*Directions for this task*.
Nothing in the records should change; write them all out again.

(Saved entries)
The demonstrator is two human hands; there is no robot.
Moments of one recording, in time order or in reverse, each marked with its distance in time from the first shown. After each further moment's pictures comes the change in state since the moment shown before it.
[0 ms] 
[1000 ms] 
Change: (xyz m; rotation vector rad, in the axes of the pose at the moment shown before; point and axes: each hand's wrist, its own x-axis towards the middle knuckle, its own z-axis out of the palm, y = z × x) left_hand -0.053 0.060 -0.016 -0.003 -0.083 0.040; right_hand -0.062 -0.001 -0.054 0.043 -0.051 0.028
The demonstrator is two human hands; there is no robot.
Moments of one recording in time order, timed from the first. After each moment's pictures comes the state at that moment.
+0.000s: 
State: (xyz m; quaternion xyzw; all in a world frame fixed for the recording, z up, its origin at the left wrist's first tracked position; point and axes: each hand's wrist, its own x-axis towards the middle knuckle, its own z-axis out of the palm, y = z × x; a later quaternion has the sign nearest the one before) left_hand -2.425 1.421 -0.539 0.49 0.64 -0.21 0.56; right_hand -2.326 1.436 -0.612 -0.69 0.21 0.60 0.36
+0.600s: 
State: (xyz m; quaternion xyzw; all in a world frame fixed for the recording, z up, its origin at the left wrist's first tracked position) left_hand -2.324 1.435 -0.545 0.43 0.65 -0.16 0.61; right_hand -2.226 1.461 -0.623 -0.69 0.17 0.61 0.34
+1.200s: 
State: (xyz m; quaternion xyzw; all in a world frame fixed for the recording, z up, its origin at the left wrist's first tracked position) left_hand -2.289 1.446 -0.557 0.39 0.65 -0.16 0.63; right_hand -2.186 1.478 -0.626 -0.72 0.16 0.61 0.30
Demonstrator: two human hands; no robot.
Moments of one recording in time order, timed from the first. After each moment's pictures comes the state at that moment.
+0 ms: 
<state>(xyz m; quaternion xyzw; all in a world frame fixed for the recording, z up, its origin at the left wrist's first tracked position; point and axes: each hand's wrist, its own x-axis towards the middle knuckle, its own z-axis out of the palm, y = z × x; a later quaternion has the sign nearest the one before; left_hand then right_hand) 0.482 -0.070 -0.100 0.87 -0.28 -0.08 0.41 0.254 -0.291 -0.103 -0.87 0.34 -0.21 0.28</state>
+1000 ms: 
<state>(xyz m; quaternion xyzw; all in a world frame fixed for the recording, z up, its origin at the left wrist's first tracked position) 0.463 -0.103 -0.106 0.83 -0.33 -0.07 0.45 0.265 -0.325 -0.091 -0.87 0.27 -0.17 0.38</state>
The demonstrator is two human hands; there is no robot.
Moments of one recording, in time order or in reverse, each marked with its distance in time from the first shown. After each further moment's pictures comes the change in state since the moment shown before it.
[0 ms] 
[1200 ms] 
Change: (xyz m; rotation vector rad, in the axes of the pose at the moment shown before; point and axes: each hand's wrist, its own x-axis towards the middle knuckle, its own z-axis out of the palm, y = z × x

*Written response*.
The demonstrator is two human hands; there is no robot.
Moments of one recording, in time order or in reverse, each marked with its distance in time from the first shown. After each further moment's pictures comes the change in state since the moment shown before it.
[0 ms] 
[1000 ms] 
Change: (xyz m; rotation vector rad, in the axes of the pose at the moment shown before; point and axes: each hand's wrist, its own x-axis towards the middle knuckle, its own z-axis out of the palm, y = z × x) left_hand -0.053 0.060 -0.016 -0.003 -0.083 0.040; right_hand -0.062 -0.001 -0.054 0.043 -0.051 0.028
The demonstrator is two human hands; there is no robot.
Moments of one recording in time order, timed from the first. After each moment's pictures comes the state at that moment.
+0.000s: 
State: (xyz m; quaternion xyzw; all in a world frame fixed for the recording, z up, its origin at the left wrist's first tracked position; point and axes: each hand's wrist, its own x-axis towards the middle knuckle, its own z-axis out of the palm, y = z × x; a later quaternion has the sign nearest the one before) left_hand -2.425 1.421 -0.539 0.49 0.64 -0.21 0.56; right_hand -2.326 1.436 -0.612 -0.69 0.21 0.60 0.36
+0.600s: 
State: (xyz m; quaternion xyzw; all in a world frame fixed for the recording, z up, its origin at the left wrist's first tracked position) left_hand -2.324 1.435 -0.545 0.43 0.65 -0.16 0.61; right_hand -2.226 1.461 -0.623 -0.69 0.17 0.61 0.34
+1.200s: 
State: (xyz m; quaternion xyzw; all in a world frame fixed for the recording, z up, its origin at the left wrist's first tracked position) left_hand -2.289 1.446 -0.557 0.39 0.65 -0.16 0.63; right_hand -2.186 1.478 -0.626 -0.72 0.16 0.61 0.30
Demonstrator: two human hands; no robot.
Moments of one recording in time order, timed from the first. After each moment's pictures comes the state at that moment.
+0 ms: 
<state>(xyz m; quaternion xyzw; all in a world frame fixed for the recording, z up, its origin at the left wrist's first tracked position; point and axes: each hand's wrist, its own x-axis towards the middle knuckle, its own z-axis out of the palm, y = z × x; a later quaternion has the sign nearest the one before; left_hand then right_hand) 0.482 -0.070 -0.100 0.87 -0.28 -0.08 0.41 0.254 -0.291 -0.103 -0.87 0.34 -0.21 0.28</state>
+1000 ms: 
<state>(xyz m; quaternion xyzw; all in a world frame fixed for the recording, z up, its origin at the left wrist's first tracked position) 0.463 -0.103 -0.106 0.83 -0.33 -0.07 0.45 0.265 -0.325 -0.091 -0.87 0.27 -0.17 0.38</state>
The demonstrator is two human hands; there is no robot.
Moments of one recording, in time order or in reverse, each marked with its distance in time from the first shown. After each further moment's pictures comes the change in state since the moment shown before it.
[0 ms] 
[1200 ms] 
Change: (xyz m; rotation vector rad, in the axes of the pose at the moment shown before; point and axes: each hand's wrist, its own x-axis towards the middle knuckle, its own z-axis out of the palm, y = z × x

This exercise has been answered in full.